===== Data excerpts =====

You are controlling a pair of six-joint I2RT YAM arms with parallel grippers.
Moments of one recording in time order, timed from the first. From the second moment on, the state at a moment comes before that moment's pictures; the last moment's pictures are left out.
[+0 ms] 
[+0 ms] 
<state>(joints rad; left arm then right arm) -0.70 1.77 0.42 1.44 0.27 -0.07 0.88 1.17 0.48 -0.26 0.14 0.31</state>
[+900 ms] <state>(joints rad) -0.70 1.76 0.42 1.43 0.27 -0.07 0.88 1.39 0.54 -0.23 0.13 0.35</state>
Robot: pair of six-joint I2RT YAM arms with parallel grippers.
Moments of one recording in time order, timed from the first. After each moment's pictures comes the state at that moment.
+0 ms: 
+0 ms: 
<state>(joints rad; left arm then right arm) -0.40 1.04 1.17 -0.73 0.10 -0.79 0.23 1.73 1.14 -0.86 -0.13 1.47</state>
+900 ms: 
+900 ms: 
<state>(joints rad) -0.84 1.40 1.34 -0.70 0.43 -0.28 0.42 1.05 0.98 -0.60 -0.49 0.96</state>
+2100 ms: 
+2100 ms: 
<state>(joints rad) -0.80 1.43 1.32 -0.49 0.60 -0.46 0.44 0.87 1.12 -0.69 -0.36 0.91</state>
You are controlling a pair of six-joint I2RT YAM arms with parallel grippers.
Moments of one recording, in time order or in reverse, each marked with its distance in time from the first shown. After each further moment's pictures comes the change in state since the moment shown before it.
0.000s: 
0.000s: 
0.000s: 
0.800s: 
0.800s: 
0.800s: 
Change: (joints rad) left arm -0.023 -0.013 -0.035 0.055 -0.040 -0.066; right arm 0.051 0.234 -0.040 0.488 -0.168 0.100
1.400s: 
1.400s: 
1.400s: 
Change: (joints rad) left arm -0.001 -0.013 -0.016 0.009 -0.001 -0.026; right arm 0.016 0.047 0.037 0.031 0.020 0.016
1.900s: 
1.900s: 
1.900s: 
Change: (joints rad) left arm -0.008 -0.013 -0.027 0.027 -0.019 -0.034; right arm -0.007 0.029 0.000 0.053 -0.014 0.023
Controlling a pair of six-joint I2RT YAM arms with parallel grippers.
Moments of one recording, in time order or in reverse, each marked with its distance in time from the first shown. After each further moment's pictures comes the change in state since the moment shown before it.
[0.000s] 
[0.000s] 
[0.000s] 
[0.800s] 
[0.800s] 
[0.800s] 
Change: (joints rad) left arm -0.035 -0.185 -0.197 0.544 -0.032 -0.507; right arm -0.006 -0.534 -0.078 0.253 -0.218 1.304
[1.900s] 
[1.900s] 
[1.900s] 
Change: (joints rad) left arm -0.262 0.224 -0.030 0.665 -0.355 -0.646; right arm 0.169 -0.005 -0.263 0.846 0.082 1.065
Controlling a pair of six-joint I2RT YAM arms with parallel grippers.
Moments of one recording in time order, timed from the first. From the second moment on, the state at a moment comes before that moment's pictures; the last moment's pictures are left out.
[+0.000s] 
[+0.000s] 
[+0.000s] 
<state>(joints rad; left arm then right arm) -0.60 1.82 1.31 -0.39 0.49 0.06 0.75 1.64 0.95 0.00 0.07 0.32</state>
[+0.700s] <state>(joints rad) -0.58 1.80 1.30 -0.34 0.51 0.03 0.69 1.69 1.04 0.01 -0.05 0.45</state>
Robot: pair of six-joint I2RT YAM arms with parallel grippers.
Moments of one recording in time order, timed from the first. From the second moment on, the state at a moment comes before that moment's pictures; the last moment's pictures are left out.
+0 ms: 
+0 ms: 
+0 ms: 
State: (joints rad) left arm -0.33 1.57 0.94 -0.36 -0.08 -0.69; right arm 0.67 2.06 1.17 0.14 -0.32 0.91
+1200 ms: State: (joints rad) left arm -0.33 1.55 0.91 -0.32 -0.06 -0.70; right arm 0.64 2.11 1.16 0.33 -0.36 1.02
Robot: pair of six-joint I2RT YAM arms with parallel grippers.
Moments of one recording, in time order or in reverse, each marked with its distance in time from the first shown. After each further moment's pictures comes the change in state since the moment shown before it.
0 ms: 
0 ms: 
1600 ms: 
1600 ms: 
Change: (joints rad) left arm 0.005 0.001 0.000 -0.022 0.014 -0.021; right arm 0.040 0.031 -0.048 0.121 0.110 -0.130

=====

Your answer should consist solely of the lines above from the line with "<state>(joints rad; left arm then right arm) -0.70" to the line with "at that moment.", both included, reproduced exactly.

> Answer for the task
<state>(joints rad; left arm then right arm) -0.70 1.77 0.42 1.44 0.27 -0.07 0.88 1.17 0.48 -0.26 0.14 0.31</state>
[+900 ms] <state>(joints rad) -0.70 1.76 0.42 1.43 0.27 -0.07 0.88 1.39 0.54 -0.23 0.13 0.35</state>
Robot: pair of six-joint I2RT YAM arms with parallel grippers.
Moments of one recording in time order, timed from the first. After each moment's pictures comes the state at that moment.

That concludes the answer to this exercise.